PROBLEM TO WORK ON: Images aside, return all the entries exactly.

◇ ◇ ◇ ◇ ◇ ◇ ◇

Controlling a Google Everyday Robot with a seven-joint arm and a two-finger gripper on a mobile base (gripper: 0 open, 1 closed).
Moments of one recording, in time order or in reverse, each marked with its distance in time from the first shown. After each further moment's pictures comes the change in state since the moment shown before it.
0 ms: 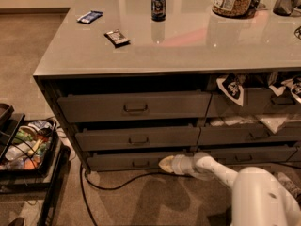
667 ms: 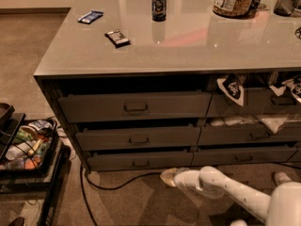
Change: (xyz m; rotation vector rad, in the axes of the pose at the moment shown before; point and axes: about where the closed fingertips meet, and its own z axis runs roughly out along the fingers) arm 0.001 0.074 -0.056 -0.015 -0.034 0.017
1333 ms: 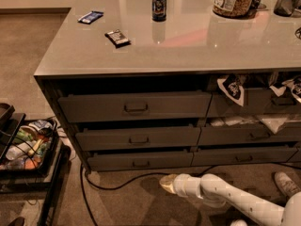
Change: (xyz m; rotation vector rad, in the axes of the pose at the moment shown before) arm -0.001 0.037 -0.020 0.007 -0.011 -0.012
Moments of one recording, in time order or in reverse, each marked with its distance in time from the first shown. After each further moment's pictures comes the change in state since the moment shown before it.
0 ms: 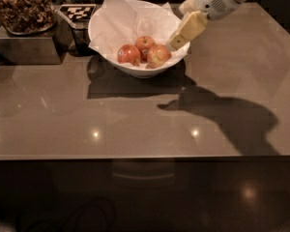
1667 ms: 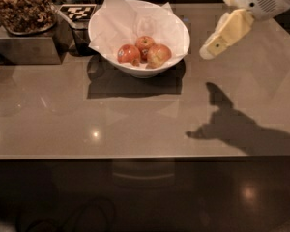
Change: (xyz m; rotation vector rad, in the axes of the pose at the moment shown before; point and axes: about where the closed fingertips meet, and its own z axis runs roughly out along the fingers) arm 0.038 0.030 -0.083 0.120 0.063 0.064
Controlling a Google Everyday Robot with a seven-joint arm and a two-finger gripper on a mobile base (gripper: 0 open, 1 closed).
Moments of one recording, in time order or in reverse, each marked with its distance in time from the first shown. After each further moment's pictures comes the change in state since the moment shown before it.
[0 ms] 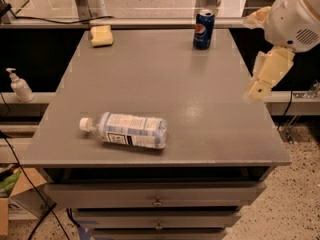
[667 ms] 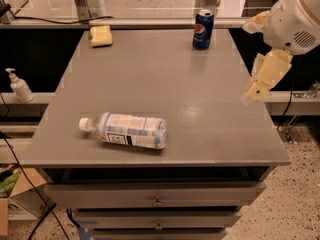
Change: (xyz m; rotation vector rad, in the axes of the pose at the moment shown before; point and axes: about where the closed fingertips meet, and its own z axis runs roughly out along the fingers) arm 0.002 0.000 0.008 -0.022 -0.011 0.035
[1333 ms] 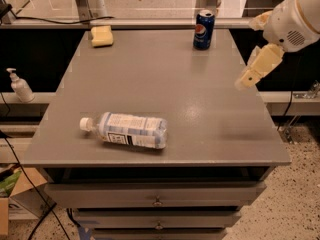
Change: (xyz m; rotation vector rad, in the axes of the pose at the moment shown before) arm 0.021 -0.056 0.026 0.074 -0.092 0.116
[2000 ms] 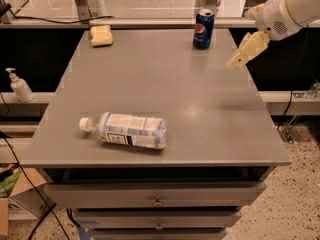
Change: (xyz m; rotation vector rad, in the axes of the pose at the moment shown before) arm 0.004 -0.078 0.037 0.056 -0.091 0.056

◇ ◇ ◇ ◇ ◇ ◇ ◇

TASK SOLUTION:
Controlling a Google Everyday Robot with a seven-joint arm and a two-finger gripper on a mobile base (gripper: 0 open, 1 closed).
Moments of one recording, in time order or in reverse, each marked with its distance in time from the first shown. After each further moment's pictures comes the change in state since the moment shown before it.
0 ms: 
667 ms: 
Change: (xyz m; rotation vector rad, in the axes of the pose at the moment shown before; point and axes: about where the closed fingertips meet, and its own z axis runs roughly out along the fingers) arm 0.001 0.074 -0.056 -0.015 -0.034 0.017
1333 ms: 
Change: (xyz m; rotation vector rad, in the axes of the pose at the moment shown before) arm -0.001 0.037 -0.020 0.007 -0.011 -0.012
Moments of one recording, in time order or in reverse, each marked with its distance in time from the first shown. After each further moment's pictures comes the change in state since the moment shown before it.
0 ms: 
1667 ms: 
Change: (xyz m; rotation vector rad, in the axes of the pose at the moment shown before; point and axes: about where the closed fingertips meet, and its own z axis runs roughly out along the fingers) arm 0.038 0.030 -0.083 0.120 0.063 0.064
Controlling a Google Everyday Robot with a seven-joint arm and a two-finger gripper on a mobile base (gripper: 0 open, 1 closed).
Moments of one recording, in time order or in reverse, each marked with its distance in time from the first shown. After each further moment's pictures comes the change in state since the moment shown before it.
[0 ms] 
[667 ms] 
Change: (xyz m; rotation vector rad, in the axes of the pose at the moment shown before; point and axes: about where the closed fingertips meet, and its own z axis runs roughly out along the fingers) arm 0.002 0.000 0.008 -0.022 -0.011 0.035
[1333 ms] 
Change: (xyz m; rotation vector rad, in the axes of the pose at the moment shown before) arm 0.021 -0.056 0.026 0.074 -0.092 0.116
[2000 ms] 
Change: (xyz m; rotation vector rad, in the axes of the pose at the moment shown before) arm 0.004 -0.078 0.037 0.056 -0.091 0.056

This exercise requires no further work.